■ Task directions
All of the data that follows should be retyped exactly as it appears.

■ Dataset content
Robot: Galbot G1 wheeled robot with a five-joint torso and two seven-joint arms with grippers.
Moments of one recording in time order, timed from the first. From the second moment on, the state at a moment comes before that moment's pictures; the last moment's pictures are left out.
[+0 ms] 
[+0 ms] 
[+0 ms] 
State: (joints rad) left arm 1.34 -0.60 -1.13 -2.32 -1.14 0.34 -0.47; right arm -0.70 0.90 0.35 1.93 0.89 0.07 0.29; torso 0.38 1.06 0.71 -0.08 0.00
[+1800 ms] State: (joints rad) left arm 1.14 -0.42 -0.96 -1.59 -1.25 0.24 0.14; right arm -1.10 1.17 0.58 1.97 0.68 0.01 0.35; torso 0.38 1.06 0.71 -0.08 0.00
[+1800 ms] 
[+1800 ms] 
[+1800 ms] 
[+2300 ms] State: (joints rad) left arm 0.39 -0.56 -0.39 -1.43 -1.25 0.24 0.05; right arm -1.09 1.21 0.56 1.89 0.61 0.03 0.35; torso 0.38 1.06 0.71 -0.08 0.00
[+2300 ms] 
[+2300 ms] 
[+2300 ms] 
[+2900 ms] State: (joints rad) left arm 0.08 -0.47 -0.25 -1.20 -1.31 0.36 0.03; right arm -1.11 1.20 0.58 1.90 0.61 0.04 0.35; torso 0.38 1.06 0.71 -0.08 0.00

■ Result of the task
Robot: Galbot G1 wheeled robot with a five-joint torso and two seven-joint arms with grippers.
Moments of one recording in time order, timed from the first. From the second moment on, the state at a moment comes before that moment's pictures; the last moment's pictures are left out.
[+0 ms] 
[+0 ms] 
[+0 ms] 
State: (joints rad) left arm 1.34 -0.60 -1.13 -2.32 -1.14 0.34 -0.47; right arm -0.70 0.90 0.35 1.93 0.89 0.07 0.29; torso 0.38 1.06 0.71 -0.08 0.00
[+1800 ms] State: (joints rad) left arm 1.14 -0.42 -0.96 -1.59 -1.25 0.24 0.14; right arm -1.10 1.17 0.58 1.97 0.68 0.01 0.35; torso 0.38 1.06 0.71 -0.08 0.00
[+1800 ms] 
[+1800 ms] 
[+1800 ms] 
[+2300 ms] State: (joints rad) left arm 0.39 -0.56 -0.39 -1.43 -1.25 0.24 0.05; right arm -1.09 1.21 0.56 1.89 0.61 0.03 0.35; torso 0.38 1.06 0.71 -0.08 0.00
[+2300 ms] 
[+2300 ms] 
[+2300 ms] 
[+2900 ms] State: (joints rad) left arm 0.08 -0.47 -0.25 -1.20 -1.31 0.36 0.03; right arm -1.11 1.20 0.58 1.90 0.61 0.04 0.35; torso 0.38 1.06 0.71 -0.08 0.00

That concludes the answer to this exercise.